▶ **Exercise objective**
Return only that part of the material below which starts with the line containing "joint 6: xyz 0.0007" and goes on through the line containing "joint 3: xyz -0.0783", restated exactly.

▶ **Dataset content**
=====

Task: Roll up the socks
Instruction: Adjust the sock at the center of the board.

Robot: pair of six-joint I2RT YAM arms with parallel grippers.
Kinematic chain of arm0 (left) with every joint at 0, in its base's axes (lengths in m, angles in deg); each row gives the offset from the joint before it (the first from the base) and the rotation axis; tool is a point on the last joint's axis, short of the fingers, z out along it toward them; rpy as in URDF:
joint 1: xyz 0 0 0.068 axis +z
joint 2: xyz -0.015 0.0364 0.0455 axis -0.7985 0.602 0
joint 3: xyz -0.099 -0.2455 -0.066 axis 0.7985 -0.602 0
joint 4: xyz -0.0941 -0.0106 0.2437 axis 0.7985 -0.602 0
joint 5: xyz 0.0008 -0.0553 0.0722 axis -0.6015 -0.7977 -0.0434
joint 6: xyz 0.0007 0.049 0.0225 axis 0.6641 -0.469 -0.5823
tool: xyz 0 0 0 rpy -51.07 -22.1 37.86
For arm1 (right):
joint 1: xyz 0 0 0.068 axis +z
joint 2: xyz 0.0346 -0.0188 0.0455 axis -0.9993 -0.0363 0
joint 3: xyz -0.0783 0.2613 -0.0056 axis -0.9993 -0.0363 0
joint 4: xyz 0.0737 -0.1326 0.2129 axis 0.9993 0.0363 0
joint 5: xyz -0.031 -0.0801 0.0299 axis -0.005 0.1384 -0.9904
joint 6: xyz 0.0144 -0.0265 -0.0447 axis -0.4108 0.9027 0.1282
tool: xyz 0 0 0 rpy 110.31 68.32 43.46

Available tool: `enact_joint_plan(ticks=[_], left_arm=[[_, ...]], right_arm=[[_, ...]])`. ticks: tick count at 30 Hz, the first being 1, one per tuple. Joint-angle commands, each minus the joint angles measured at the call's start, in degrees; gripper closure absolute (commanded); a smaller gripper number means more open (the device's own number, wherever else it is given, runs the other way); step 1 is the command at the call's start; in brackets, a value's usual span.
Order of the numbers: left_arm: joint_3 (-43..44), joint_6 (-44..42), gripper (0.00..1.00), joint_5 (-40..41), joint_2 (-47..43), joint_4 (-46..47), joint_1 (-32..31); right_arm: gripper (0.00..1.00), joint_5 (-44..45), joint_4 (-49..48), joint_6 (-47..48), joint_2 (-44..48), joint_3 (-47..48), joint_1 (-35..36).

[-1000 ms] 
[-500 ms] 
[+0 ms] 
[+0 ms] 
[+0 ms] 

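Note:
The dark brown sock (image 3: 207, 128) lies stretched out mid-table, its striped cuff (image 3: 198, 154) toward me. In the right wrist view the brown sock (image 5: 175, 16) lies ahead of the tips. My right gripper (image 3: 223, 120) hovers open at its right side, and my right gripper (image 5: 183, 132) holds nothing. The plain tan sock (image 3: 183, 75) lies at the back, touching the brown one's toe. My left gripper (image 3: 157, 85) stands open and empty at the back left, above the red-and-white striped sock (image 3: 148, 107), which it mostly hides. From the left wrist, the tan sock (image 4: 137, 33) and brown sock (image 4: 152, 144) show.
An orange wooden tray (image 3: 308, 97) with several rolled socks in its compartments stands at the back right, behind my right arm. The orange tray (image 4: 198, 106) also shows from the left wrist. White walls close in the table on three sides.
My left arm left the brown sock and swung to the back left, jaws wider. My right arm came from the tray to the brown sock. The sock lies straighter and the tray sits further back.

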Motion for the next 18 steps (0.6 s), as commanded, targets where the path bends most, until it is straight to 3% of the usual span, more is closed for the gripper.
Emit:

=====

▶ **Response to the task**
joint 6: xyz 0.0007 0.049 0.0225 axis 0.6641 -0.469 -0.5823
tool: xyz 0 0 0 rpy -51.07 -22.1 37.86
For arm1 (right):
joint 1: xyz 0 0 0.068 axis +z
joint 2: xyz 0.0346 -0.0188 0.0455 axis -0.9993 -0.0363 0
joint 3: xyz -0.0783 0.2613 -0.0056 axis -0.9993 -0.0363 0

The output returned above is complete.